### What the task requires
With the line containing "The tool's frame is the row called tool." as the starting point, output the remaining lines of the data exactly as they are, through the last.

### Supplied information

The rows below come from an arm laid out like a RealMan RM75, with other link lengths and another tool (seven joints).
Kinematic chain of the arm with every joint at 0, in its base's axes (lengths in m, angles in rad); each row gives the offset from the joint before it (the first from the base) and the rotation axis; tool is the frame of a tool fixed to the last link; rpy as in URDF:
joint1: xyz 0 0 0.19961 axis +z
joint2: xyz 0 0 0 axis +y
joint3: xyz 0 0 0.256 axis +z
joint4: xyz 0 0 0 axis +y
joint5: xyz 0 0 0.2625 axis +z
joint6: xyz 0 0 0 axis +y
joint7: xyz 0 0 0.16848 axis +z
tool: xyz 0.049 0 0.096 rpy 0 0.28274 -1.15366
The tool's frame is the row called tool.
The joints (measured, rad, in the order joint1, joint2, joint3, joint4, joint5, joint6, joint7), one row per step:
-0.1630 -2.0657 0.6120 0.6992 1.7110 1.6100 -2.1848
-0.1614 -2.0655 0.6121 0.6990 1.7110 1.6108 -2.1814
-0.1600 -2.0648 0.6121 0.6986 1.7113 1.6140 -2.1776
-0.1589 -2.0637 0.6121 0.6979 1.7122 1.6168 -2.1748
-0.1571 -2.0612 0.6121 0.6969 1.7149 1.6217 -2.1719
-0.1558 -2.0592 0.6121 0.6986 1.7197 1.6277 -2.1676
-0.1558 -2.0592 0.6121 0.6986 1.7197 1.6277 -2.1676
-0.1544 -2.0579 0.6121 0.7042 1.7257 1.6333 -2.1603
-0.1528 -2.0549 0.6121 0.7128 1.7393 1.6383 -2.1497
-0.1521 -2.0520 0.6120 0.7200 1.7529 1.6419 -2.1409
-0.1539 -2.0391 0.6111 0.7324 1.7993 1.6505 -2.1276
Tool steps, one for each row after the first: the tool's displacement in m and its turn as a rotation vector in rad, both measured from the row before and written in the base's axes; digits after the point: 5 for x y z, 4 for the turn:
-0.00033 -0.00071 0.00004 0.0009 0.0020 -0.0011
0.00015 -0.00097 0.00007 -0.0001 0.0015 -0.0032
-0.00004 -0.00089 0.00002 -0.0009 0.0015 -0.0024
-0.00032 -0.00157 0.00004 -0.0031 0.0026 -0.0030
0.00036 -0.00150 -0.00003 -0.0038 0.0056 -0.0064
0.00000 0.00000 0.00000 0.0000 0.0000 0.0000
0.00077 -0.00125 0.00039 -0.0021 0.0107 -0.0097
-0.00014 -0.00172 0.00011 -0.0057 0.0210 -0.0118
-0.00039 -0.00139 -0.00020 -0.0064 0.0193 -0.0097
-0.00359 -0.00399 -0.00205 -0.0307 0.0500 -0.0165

### Output for this task
The tool's frame is the row called tool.
The joints (measured, rad, in the order joint1, joint2, joint3, joint4, joint5, joint6, joint7), one row per step:
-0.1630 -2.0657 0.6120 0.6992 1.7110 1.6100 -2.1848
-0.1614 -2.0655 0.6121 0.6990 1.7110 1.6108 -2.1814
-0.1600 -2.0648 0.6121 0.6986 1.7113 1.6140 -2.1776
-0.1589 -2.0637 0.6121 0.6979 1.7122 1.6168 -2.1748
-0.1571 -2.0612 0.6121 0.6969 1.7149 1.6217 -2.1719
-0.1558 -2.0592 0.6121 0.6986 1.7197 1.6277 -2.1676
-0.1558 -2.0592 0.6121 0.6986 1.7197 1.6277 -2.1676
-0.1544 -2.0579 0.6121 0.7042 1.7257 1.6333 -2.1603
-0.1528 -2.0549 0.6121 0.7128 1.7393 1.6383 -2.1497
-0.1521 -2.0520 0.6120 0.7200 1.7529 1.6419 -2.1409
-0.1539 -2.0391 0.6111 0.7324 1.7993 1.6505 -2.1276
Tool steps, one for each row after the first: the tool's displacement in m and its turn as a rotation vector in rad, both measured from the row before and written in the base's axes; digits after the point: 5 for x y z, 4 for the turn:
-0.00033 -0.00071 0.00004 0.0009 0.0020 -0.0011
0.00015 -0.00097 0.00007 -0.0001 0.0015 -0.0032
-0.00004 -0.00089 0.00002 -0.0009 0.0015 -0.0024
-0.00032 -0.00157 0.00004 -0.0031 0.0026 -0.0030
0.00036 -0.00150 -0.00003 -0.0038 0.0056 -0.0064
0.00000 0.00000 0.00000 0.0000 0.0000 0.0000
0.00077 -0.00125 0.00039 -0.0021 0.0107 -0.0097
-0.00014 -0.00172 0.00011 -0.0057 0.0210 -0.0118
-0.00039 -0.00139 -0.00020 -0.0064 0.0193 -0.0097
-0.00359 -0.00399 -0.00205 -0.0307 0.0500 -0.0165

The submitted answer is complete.